Will try to get a MR opened up for this. Are you looking into fixing this issue as well @gevorgter ?

tokenizer.Encode takes array of strings. Python version returns array of arrays (long[][]) of InputIds. Your version returns long[] with array flattened.

ctwardy commented 1 year ago

What's the status on these? Is there a PR or a fork with the changes?

I'm working with the NuGet package. After a fair bit of wrapper work, I got it generating 384-dim vectors from the ONNX export of the all-MiniLM-L6-v2 model. However, the vectors do not match the ones in Python. Wondering if it's something in the tokenizer, or ONNX, or my code.

georg-jung commented 11 months ago

@ctwardy

Is there a PR or a fork with the changes?

Inspired by this library (thanks for the great work @NMZivkovic!), I built FastBertTokenizer (nuget). I invested in ensuring that the encoding results of FastBertTokenizer match those of Hugging Face's Python and Rust tokenizers in all practical cases. Unit tests ensure this against a 15k document wikipedia corpus which includes right to left languages, exotic scripts and more.

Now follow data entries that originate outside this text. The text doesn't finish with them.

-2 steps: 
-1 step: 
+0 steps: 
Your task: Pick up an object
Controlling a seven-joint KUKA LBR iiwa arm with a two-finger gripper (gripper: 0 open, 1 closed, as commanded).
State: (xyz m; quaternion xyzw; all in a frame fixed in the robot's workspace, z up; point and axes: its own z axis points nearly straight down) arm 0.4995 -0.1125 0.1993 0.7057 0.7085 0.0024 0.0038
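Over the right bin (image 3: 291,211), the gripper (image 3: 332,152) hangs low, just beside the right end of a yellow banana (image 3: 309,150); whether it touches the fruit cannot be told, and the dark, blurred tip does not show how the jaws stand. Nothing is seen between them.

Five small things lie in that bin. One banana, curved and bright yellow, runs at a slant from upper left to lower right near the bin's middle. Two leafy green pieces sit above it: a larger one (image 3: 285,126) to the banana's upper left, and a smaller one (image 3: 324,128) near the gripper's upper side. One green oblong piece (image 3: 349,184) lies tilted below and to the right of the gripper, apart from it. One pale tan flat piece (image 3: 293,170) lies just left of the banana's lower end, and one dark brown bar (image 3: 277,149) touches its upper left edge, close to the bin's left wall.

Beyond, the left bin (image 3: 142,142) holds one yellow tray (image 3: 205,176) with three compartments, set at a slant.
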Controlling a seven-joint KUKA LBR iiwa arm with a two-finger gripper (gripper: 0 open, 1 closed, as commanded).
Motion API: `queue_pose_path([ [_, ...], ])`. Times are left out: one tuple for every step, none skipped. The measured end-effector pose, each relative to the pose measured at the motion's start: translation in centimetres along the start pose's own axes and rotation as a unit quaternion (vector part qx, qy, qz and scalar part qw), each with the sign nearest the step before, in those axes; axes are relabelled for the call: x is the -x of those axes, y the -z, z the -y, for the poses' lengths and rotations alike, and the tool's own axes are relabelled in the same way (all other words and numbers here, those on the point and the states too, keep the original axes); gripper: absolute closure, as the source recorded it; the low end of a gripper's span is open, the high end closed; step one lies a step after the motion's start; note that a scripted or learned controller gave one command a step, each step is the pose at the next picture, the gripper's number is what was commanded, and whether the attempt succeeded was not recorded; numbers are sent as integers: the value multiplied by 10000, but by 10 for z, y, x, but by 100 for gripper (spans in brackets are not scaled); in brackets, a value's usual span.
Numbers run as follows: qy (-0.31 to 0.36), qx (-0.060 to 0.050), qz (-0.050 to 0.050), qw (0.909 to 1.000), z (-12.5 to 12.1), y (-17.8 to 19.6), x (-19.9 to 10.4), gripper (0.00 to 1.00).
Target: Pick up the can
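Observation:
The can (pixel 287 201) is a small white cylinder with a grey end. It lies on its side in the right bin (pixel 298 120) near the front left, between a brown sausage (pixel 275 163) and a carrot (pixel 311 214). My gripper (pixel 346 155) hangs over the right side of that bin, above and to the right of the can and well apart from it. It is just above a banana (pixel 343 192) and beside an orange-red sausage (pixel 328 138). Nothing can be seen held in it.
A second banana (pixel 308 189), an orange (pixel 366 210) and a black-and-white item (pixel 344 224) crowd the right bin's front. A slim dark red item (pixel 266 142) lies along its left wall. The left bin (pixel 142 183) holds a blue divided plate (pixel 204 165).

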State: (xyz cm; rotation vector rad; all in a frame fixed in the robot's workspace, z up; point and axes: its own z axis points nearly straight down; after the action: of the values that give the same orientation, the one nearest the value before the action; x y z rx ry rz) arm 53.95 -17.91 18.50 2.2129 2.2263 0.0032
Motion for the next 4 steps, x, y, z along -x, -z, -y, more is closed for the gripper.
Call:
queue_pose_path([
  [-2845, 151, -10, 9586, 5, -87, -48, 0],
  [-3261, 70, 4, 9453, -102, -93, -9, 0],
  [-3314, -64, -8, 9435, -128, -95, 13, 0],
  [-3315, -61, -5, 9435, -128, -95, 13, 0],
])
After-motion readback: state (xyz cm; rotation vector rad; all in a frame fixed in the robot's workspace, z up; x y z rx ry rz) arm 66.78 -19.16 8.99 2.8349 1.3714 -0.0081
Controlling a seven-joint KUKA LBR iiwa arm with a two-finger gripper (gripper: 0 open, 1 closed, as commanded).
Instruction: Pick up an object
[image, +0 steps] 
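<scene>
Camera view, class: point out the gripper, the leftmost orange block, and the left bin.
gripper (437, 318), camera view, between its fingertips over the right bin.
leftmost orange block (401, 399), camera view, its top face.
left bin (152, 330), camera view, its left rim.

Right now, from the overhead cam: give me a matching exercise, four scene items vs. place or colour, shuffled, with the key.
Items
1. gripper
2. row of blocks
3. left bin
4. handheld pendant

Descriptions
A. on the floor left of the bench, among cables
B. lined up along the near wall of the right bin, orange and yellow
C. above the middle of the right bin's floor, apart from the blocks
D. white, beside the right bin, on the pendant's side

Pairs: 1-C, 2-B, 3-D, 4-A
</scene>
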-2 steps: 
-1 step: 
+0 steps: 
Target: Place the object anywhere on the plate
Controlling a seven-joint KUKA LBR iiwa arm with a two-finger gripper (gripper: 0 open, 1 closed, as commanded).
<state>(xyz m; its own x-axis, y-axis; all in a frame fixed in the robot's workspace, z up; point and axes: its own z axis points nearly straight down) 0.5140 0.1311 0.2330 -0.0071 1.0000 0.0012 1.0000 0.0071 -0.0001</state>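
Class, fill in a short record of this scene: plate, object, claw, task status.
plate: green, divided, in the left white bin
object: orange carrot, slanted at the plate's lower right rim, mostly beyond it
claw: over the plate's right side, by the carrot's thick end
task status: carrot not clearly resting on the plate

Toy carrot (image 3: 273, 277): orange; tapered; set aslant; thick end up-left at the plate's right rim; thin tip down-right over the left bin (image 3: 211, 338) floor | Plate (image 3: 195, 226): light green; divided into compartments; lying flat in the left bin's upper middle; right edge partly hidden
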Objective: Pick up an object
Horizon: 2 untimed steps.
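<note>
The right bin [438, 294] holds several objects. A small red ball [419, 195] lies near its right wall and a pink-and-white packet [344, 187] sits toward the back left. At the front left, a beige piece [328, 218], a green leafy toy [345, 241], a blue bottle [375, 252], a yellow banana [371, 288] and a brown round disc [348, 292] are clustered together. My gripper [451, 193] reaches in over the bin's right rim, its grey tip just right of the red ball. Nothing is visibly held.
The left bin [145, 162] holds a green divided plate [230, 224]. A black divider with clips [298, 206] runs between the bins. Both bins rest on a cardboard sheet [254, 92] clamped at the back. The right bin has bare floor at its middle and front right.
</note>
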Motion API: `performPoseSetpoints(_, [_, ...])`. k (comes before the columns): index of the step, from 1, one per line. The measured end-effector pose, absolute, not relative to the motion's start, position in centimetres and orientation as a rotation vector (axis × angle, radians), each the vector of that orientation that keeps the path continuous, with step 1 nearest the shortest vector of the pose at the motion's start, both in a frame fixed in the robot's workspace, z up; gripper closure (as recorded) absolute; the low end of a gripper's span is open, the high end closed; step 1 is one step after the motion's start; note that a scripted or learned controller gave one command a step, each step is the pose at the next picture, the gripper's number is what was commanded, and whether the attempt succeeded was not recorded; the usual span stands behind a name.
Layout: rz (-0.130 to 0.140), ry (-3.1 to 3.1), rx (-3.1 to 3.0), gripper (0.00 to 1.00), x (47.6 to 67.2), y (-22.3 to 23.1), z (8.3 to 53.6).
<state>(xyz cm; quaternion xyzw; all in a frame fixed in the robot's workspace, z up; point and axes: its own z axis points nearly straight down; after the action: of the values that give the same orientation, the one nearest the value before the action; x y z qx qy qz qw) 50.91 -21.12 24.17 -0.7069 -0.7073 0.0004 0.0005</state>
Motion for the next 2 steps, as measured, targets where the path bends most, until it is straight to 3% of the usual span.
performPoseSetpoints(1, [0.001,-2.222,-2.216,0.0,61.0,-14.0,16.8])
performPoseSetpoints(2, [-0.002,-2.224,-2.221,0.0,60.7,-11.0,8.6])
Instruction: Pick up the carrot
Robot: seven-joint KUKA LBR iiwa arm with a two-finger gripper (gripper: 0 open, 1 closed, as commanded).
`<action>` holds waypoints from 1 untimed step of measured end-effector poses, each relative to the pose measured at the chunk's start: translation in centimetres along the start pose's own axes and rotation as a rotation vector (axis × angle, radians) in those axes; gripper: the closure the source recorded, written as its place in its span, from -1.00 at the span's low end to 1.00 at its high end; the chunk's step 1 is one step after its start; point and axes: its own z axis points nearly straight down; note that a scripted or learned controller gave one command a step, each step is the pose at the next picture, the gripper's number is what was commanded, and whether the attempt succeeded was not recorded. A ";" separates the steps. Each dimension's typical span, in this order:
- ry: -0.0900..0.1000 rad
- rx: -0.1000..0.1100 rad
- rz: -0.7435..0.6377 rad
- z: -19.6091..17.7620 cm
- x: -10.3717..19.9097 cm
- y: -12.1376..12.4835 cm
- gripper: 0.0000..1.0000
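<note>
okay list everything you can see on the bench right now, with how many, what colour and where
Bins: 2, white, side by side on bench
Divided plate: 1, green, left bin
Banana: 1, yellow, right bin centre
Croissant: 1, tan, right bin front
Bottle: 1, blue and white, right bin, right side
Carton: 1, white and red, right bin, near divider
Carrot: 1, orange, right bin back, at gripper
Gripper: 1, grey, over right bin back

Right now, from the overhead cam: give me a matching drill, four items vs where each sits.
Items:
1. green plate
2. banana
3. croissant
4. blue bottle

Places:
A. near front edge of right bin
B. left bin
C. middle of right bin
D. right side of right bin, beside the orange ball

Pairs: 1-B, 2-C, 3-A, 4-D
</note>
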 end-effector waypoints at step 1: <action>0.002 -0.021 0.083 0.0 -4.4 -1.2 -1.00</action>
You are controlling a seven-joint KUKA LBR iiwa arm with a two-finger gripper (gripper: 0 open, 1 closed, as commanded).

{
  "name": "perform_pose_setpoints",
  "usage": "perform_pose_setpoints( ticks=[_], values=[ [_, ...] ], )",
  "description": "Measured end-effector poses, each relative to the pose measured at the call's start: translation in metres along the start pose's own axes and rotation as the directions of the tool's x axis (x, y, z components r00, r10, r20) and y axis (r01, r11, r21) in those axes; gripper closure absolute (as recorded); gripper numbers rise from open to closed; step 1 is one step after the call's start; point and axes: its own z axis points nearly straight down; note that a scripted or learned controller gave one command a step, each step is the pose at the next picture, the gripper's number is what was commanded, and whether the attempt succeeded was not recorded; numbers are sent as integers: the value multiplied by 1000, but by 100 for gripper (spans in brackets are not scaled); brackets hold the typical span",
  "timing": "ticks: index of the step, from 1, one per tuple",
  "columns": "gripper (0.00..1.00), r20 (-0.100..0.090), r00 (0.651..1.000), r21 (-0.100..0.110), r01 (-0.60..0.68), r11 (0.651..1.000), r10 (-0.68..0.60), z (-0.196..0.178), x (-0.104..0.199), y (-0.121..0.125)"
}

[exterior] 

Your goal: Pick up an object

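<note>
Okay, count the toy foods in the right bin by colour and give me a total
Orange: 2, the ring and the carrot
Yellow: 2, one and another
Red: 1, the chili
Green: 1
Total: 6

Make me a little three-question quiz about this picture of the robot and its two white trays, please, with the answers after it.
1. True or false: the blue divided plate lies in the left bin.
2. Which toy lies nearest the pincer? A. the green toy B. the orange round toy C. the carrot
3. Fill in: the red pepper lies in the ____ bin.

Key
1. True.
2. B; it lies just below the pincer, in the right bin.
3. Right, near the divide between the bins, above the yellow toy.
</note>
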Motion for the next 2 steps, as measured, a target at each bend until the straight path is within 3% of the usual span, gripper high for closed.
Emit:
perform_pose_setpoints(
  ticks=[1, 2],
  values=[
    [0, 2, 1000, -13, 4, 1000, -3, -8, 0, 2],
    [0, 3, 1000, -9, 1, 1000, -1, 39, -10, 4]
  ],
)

Aside from edge cases around characters that can not be encoded using a given dictionary (e.g. when encountering multiple assamese characters in a row, my implementation sometimes emits an [UNK] token more than Hugging Face would; or: Hugging Face sometimes emits [UNK] for words in greek letters despite it is possible to encode them using the given vocabulary, which my implementation does), I'm able to achieve equal encodings. If you give it a try and stumble up on an issue, please let me know.

Note that while my implementation does support batched encoding, it does not return a List<List<(InputIds, AttentionMask, TokenTypeIds)>> or something like that, because that would be rather inefficient and probably require you to copy the ids in memory for further processing using e.g. ONNXRuntime. My implementation returns (ReadOnlyMemory<long> InputIds, ReadOnlyMemory<long> AttentionMask, ReadOnlyMemory<long> TokenTypeIds), which you could e.g. directly feed as a batched model input to many ONNX models and you just need to set the right shape.

ctwardy commented 11 months ago

Inspired by this library (thanks for the great work @NMZivkovic!), I built [FastBertTokenizer](https://github.com/georg-

Nice. I had used a HuggingFace micro-service instead, but your package should help the C# ML ecosystem.